Subj : ARRL Satellite Bulletin
To : All
From : Daryl Stout
Date : Fri Jul 05 2019 11:07 am
SB SPACE @ ARL $ARLS004
ARLS004 LightSail 2 Launches, Will Transmit CW Beacon
ZCZC AS04
QST de W1AW
Space Bulletin 004 ARLS004
From ARRL Headquarters
Newington, CT June 27, 2019
To all radio amateurs
SB SPACE ARL ARLS004
ARLS004 LightSail 2 Launches, Will Transmit CW Beacon
The Planetary Society's LightSail 2 CubeSat, launched on June 25,
will transmit Morse code from space. LightSail is a citizen-funded
project to send a small spacecraft, propelled solely by sunlight,
into Earth's orbit. The innovative satellite is due to be deployed
on July 2 from Prox-1, a Georgia Tech student-built spacecraft the
size of a small washing machine. Once deployed, LightSail 2 will
automatically transmit a beacon packet every few seconds, which can
be decoded into 238 lines of text telemetry describing the
spacecraft's health and status, including everything from battery
status to solar sail deployment motor state. Every 45 seconds, the
spacecraft will transmit "LS2" on the spacecraft's frequency of
437.025 MHz, within the Amateur Radio 70-centimeter band.
Further details can be found online at,
http://www.planetary.org/explore/projects/lightsail-solar-sailing/ .
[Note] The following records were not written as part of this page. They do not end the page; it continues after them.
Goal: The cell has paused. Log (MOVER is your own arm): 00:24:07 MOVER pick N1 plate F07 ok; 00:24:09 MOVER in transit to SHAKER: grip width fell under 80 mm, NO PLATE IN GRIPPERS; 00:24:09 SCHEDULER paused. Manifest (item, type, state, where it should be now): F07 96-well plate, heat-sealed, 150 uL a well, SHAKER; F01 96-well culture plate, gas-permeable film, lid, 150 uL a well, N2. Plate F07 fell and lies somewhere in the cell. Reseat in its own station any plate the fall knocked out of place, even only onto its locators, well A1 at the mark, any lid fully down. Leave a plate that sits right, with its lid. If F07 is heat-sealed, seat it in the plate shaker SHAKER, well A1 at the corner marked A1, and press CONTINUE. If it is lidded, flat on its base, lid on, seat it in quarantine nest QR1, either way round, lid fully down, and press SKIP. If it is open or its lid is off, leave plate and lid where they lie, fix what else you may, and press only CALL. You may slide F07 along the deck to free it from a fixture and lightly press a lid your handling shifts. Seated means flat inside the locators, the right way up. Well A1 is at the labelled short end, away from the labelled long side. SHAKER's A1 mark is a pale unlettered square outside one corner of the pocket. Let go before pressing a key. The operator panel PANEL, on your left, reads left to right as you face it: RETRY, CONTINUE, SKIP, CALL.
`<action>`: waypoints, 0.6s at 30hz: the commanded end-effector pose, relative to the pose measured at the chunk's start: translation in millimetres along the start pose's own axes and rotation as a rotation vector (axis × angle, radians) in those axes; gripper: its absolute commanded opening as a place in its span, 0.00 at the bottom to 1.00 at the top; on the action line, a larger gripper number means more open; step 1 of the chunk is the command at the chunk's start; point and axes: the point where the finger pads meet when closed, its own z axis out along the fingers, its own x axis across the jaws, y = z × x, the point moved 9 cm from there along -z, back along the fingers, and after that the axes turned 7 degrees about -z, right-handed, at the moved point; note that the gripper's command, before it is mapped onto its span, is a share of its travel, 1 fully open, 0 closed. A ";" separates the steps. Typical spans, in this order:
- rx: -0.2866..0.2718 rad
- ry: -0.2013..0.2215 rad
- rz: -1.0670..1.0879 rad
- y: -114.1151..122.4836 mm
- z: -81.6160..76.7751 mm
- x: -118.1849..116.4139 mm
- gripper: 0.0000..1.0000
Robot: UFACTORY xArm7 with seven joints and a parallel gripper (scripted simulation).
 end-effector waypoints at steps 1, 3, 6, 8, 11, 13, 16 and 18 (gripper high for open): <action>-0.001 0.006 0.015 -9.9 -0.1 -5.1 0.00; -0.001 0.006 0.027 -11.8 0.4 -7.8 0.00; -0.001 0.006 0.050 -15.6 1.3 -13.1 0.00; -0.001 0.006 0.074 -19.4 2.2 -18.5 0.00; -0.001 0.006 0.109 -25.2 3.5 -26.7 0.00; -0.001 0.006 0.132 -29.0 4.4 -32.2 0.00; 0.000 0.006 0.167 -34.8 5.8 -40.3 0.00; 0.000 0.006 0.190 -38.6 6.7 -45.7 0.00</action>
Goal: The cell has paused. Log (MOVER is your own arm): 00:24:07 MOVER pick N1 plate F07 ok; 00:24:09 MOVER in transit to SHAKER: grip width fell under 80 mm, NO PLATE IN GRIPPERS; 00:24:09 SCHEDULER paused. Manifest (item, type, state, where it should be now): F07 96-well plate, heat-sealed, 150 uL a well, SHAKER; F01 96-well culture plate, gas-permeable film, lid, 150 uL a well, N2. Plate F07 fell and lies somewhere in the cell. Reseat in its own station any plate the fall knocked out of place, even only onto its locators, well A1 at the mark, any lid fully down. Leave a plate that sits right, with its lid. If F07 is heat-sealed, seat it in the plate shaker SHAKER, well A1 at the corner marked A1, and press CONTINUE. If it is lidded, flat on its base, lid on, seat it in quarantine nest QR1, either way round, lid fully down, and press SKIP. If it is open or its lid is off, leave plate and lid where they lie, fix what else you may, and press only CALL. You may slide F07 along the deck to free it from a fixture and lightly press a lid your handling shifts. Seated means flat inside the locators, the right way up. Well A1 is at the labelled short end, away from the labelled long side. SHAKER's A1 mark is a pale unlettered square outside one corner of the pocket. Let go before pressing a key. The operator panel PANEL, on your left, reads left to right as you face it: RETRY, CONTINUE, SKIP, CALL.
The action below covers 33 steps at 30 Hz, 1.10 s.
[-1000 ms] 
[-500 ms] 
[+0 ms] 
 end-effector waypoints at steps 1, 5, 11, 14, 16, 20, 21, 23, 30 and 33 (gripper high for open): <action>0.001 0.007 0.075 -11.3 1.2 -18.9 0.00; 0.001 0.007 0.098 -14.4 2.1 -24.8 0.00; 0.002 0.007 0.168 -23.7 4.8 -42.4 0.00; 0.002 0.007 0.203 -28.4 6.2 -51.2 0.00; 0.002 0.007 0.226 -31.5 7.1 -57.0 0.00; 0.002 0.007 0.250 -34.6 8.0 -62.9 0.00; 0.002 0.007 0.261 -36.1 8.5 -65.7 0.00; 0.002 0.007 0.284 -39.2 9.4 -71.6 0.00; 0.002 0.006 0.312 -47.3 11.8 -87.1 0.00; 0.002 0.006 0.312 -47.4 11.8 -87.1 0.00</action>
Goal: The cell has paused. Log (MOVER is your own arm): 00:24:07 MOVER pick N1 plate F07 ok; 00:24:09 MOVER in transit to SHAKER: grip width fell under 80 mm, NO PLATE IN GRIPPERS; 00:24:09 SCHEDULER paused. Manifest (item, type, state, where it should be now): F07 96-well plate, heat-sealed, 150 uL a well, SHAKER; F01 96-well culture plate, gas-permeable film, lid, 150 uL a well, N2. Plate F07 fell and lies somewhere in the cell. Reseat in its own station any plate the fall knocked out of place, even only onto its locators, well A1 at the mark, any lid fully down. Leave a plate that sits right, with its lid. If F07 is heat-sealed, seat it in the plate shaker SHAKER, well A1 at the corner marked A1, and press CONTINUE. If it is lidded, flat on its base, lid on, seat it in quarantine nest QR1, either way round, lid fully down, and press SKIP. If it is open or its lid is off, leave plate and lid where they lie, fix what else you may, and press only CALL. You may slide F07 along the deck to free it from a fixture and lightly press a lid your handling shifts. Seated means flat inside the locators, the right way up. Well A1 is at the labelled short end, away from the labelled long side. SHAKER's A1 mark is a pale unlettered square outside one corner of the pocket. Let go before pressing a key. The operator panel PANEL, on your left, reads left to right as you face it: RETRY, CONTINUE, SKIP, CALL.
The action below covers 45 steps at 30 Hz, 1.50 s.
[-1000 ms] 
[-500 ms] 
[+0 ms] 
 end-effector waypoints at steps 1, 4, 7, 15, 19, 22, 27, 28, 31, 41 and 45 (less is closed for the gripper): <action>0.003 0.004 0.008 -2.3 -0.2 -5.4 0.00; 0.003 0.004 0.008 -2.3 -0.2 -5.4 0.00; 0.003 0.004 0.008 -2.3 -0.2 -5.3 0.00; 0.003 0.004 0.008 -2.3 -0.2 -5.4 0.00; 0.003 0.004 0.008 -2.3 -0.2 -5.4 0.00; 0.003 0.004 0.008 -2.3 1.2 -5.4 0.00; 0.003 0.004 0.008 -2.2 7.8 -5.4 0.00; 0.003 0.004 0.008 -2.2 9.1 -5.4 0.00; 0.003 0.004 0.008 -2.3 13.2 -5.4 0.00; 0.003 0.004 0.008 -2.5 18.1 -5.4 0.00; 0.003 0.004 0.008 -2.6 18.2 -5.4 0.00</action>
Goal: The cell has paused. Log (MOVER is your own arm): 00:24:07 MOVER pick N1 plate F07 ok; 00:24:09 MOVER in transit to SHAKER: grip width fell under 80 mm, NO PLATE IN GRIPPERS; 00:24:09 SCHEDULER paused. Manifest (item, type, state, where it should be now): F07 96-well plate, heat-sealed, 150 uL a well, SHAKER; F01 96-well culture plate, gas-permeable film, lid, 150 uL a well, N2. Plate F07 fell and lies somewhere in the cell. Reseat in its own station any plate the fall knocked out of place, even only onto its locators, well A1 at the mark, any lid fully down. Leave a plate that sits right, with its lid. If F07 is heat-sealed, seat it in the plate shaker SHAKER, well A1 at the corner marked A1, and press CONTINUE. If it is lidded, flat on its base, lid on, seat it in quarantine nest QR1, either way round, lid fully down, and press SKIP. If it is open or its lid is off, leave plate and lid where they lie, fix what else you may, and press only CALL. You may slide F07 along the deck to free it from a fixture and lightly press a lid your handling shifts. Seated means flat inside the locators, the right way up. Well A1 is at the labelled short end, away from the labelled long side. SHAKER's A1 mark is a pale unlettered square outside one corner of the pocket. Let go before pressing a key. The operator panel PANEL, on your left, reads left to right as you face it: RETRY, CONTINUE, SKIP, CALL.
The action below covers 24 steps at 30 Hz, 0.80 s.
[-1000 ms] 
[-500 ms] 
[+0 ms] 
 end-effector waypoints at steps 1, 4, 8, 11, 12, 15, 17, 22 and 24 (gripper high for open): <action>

LightSail 2 lifted off from Kennedy Space Center, Florida, carried
by the SpaceX triple-booster Falcon Heavy rocket. The launcher also
carried aloft two dozen spacecraft for the US Air Force STP-2
mission. Launch had been set to occur late on June 24, but SpaceX
delayed the liftoff to make additional ground system checks.
"During its ride to orbit, LightSail 2 was tucked safely inside its
Prox-1 carrier spacecraft," The Planetary Society said post-launch.
"The Falcon Heavy upper stage's payload stack released Prox-1 about
an hour and 20 minutes after liftoff, at an altitude of roughly 720
kilometers (446 miles). Prox-1 will house LightSail 2 for one week,
allowing time for other vehicles released into the same orbit to
drift apart so each can be identified individually."
Bruce Betts, Planetary Society chief scientist and LightSail 2
program manager, said, "After years of hard work, we are ecstatic
with the launch and looking forward to doing some solar sailing."
Some 500 Planetary Society members and supporters were on hand at
the Kennedy Space Center Apollo-Saturn V Center to watch their
crowdfunded spacecraft take flight.
LightSail 2 team members will soon converge at Cal Poly San Luis
Obispo in California, where the spacecraft's mission control is
located. Once LightSail 2 is released from Prox-1, the team will
spend several days checking out its systems before commanding its
dual-sided solar panels to deploy. Following that, the spacecraft's
solar sails will be deployed in approximately 2 weeks.
Two US Naval Academy student-built satellites carrying Amateur Radio
payloads were on the launch. BRICSat-2 (call sign USNAP1) will
function as a 1.2/9.6 k APRS digipeater on 145.825 MHz. Telemetry
will be transmitted on 437.975 MHz. PSAT-2 also will operate on
145.825 MHz with APRS to voice and DTMF to voice/APRS, and it will
carry a 28.120 MHz up/435.350 MHz down PSK31 transponder. An SSTV
camera will transmit on the same downlink.